Strain intermittency in shape-memory alloys

TL;DR

This study investigates the intermittent strain behavior during martensitic transformations in a Cu-Al-Be shape-memory alloy using full-field measurements, revealing power-law strain avalanching and transformation asymmetries.

Contribution

It introduces an experimental method combining full-field strain measurement with controlled monotonic loading to analyze strain intermittency in shape-memory alloys.

Findings

Strain avalanches follow a power-law distribution over six decades.

Hysteretic superelastic behavior observed during phase transformation.

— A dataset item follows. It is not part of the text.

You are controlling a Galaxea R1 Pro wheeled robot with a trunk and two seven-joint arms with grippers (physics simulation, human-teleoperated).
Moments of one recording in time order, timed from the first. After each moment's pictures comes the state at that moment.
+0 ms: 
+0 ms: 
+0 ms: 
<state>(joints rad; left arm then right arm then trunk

Asymmetry between forward and reverse transformations detected.

Abstract

We study experimentally the intermittent progress of the mechanically induced martensitic transformation in a Cu-Al-Be single crystal through a full-field measurement technique: the grid method. We utilize an in- house, specially designed gravity-based device, wherein a system controlled by water pumps applies a perfectly monotonic uniaxial load through very small force increments. The sample exhibits hysteretic superelastic behavior during the forward and reverse cubic-monoclinic transformation, produced by the evolution of the strain field of the phase microstructures. The in-plane linear strain components are measured on the sample surface during the loading cycle, and we characterize the strain intermittency in a number of ways, showing the emergence of power-law behavior for the strain avalanching over almost six decades of magnitude. We also describe the nonstationarity and the asymmetry observed in the forward versus reverse transformation. The present experimental approach, which allows for the monitoring of the reversible martensitic transformation both locally and globally in the crystal, proves useful and enhances our capabilities in the analysis and possible control of transition-related phenomena in shape-memory alloys.